GOAL OF THE EXERCISE
Omit every picture, then return each line of the data below exactly.

DATA SECTION

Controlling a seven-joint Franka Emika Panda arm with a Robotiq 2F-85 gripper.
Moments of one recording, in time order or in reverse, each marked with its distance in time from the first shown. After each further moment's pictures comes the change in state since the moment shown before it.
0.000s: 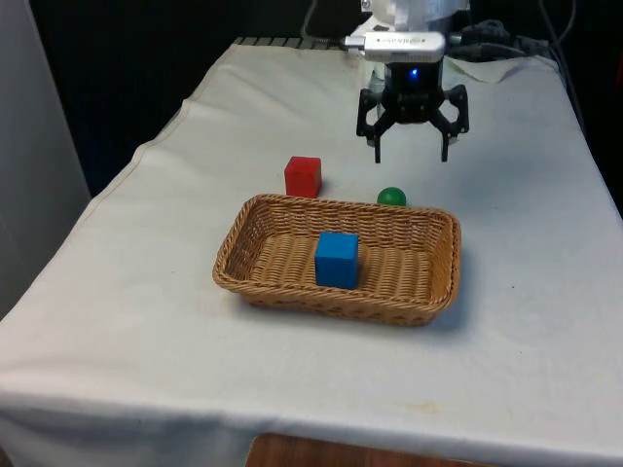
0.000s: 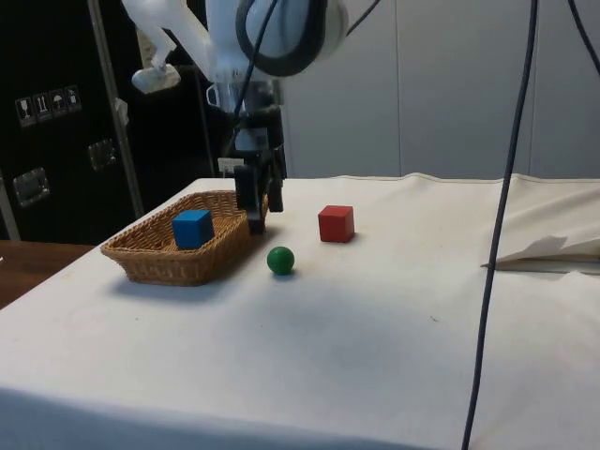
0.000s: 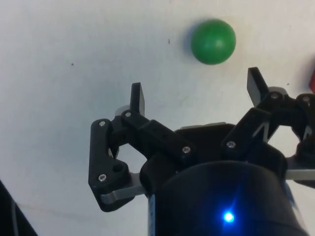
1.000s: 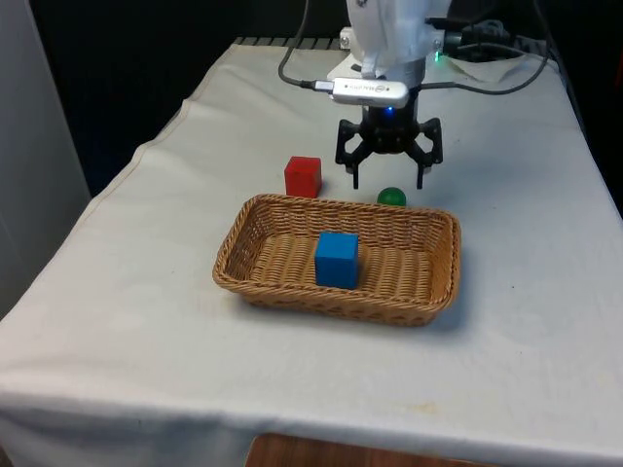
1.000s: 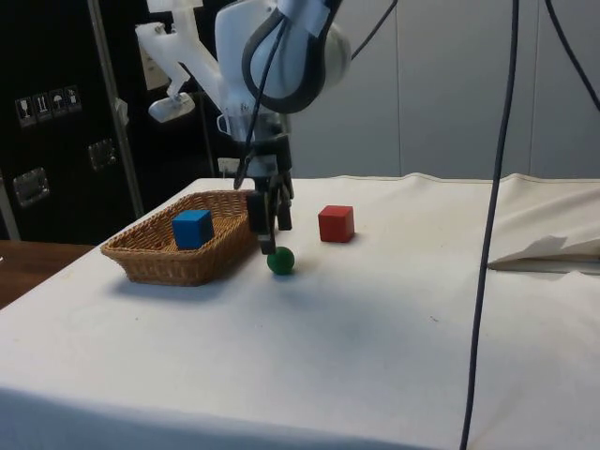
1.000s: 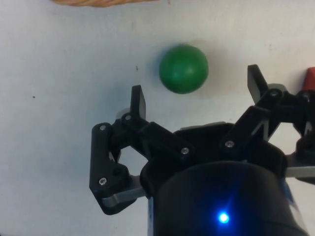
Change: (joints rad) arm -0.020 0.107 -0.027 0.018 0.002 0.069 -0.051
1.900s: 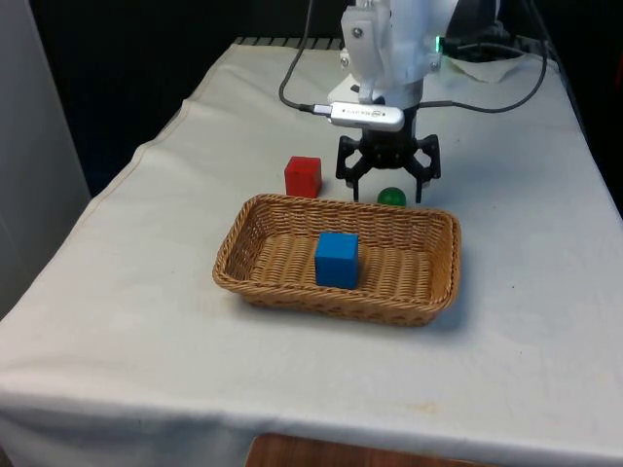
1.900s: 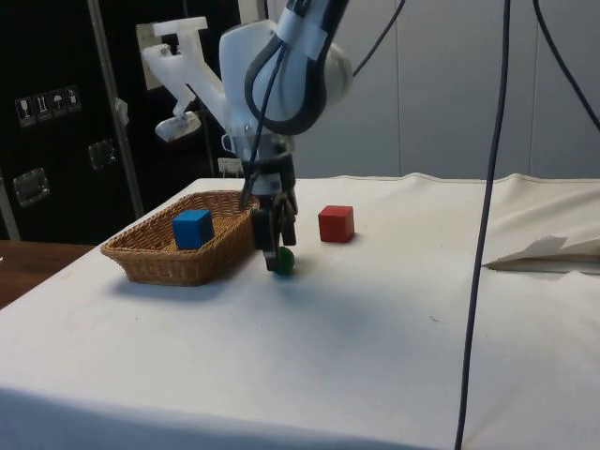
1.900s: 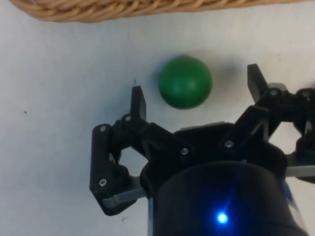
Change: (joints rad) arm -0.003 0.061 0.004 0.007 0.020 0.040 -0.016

EXERCISE RESPONSE
Controlling a seven-joint Franka Emika Panda arm with a Robotiq 2F-85 gripper.
Moments of one recording, in time order or in reverse, each marked with its distance in time from the first shown. After each further moment's pictures comes the change in state since the moment shown before it.
0.000s: 
0.000s: 
0.000s: 
1.000s: 
1.000s: 
1.000s: 
Change: (joints rad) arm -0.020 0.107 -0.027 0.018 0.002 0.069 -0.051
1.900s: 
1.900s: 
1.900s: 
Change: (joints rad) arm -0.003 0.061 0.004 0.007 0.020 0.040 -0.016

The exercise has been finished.